Paper Structure (21 sections, 4 equations, 5 figures, 8 tables)

This paper contains 21 sections, 4 equations, 5 figures, 8 tables.

Figures (5)

  • Figure 1: Overview of Source-Free Mean Teacher configurations for SFOD with different teacher update rates $\alpha$ and use of weak-strong augmentation. The extreme case of $\alpha=0$ (i.e., teacher = student) corresponds to (source-free) Pseudo-Label lee_pseudo-label_2013 and FixMatch sohn2020fixmatch respectively. On the other hand, $\alpha=1$ boils down to freezing the teacher and training on a fixed set of pseudo-labels.

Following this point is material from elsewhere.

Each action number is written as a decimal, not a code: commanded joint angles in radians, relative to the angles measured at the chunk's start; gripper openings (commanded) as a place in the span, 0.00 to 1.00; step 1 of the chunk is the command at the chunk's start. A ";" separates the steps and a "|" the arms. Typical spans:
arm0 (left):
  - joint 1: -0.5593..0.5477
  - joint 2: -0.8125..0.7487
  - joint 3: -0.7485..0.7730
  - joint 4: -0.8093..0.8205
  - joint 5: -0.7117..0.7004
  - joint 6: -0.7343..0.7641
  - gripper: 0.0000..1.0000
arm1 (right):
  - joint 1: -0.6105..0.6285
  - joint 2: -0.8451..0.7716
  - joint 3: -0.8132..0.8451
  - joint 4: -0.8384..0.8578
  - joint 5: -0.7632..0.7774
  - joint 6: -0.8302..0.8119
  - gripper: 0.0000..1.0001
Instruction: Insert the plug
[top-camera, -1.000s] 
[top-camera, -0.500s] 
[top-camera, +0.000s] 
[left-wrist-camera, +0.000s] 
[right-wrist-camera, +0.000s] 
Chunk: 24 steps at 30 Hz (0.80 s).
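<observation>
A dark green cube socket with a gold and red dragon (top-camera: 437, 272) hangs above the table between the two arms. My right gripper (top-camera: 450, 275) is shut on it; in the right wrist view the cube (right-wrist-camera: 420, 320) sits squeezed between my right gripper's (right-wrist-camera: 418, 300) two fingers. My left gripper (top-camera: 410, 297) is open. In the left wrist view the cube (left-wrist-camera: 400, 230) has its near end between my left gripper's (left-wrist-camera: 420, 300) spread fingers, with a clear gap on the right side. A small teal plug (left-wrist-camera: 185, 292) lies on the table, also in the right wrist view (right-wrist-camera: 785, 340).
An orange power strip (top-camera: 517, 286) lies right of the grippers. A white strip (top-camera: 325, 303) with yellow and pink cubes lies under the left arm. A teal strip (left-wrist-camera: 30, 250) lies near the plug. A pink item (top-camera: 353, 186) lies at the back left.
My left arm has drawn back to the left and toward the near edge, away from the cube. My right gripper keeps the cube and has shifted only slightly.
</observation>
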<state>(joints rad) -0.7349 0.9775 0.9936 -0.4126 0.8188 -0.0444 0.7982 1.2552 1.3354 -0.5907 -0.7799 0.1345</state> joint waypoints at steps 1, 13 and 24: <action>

Surprisingly, training on fixed pseudo-labels after AdaBN li2018adaptive yields similar performance than more complex teacher-student mutual learning and challenges state-of-the-art SFOD methods.
  • Figure 2: Proposed Source-Free Unbiased Teacher (SF-UT) architecture.
  • Figure 3: Proposed Fixed Source-Free FixMatch (Fixed SF-FM) strategy.
  • Figure 4: Training curves of the studied self-training strategies on Cityscapes$\rightarrow$Foggy. The best-performing ones are the proposed Source-Free Unbiased Teacher (SF-UT) and AdaBN + Fixed Source-Free FixMatch (SF-FM), the latter being the only method not subject to collapse during training.
  • Figure 5: Illustration of the visualization results from different models. From left to right, they are source model, AdaBN model, SF-UT model and AdaBN + Fixed SF-FM. The adaptation task is from Cityscapes to Foggy-Cityscapes. The images shown are on Foggy-Cityscapes.